Bogofilter accuracy plummets starting around March 10, 2010

Sun Apr 4 15:56:00 CEST 2010

On 04/04/2010 09:37 AM, Thomas Anderson wrote:
> That seems OK in regard to 0.5-min_dev<  robx<  0.5+min_dev<
> spam_cutoff.  However, your cutoffs seem way to high to me.
I am fairly certain that bogotune is picking the optimal cutoffs for the 
spam and ham I receive; that is, after all, the whole point of it, is it 
not?
> Spams vary far too much to be constrained to only 0.4% of scoring.
And yet, until March 10, tolerances that narrow were catching over 98% 
of the spam being sent to me.  To corroborate this, here is what my 
.bogofilter.cf looked like on March 1 (restored from backup), more than 
a week before I started having this problem, when bogofilter was still 
working great:

db_cachesize=43
robs=0.0100
min_dev=0.394
robx=0.600000
sp_esf=0.154134
ns_esf=0.003662
spam_cutoff=0.900726    # for 0.05% fp (3); expect 0.42% fn (27).
ham_cutoff=0.450
> It
> seems like you will naturally get lots of unsures and false negatives
> with those numbers.
And yet, I wasn't.
> If they're not in the RFC and you don't need them for your particular
> setup (you can include/exclude any headers you like), then why would you
> need them?  In any event, that's configurable.  Also, why would you want
> a received line which is clearly forged?
I don't believe in throwing away data.  I've seen way too many cases of 
people saying, "There's no harm in throwing that away, what could we 
possibly need it for?" only to discover, too late, that it was, in fact, 
needed for something.

As just one example, I see that spamitarium doesn't preserve X-Face 
headers, nor does it preserve standard mailing-list fields.  I don't 
really want to spend weeks or months discovering by dribs and drabs the 
other headers I wish it preserved that it doesn't.  If it were easy for 
me to use spamitarium in my milter setup, then I might consider spending 
the time to play this game, but considering that I'd have to do this in 
addition to figuring out how to revamp my whole setup to accommodate 
spamitarium, I'm not too keen on the idea.

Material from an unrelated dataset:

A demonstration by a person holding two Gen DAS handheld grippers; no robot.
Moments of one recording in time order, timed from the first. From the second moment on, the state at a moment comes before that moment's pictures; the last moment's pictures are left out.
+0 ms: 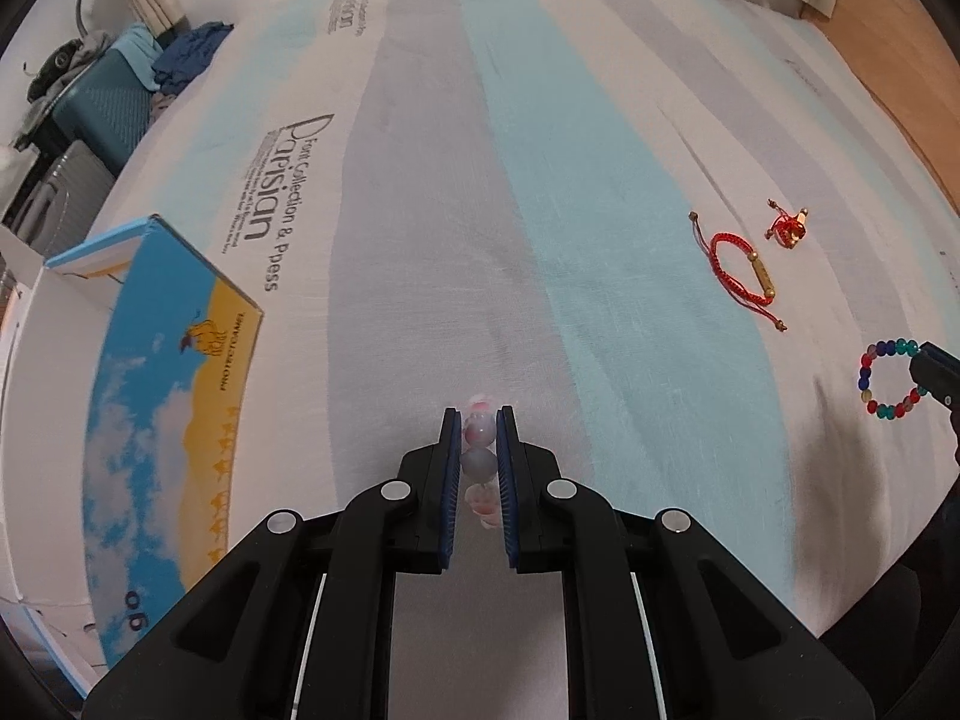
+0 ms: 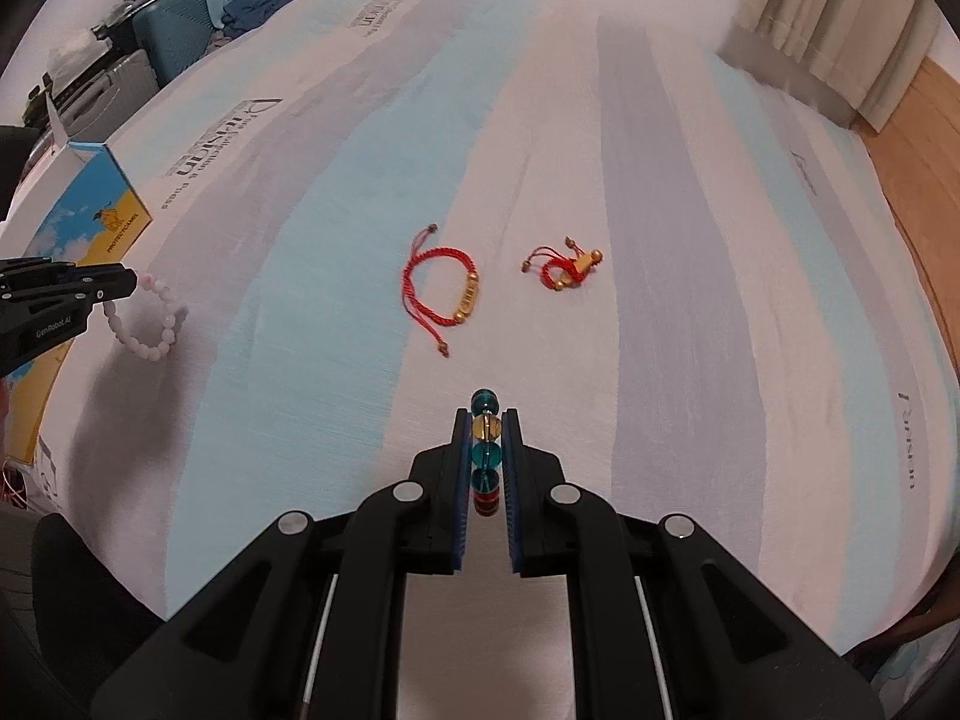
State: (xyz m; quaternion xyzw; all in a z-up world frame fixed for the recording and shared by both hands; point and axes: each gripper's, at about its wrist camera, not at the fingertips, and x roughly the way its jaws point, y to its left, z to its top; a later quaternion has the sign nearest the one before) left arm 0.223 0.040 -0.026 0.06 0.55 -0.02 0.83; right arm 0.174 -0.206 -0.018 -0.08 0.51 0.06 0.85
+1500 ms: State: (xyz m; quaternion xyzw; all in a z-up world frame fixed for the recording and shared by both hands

Not to mention the fact that I'm reluctant to leap to the conclusion 
that this is the only way to solve my problem when, as I mentioned, 
until less than a month ago bogofilter by itself was filtering my spam 
with >98% accuracy.

As for Received lines, I have quite a bit of experience parsing them, 
and I am frankly distrustful of spamitarium's ability to determine with 
100% accuracy whether any particular Received line is valid.  The result 
of a mistake in this area is an inability to identify the real source of 
the spam, e.g., so that it can be SpamCopped.
> I also use a milter, but with more lenient tolerances because I don't
> want to reject at SMTP any false positives at all.  I run spamitarium
> and bogofilter again (via Procmail) on anything which gets through the
> milter.  In the future, I'll build a milter which includes spamitarium,
> so that'll become easier.
I will be happy to reconsider my reluctance to use spamitarium-like 
functionality when you have written such a milter.  Let me know ;-).

   jik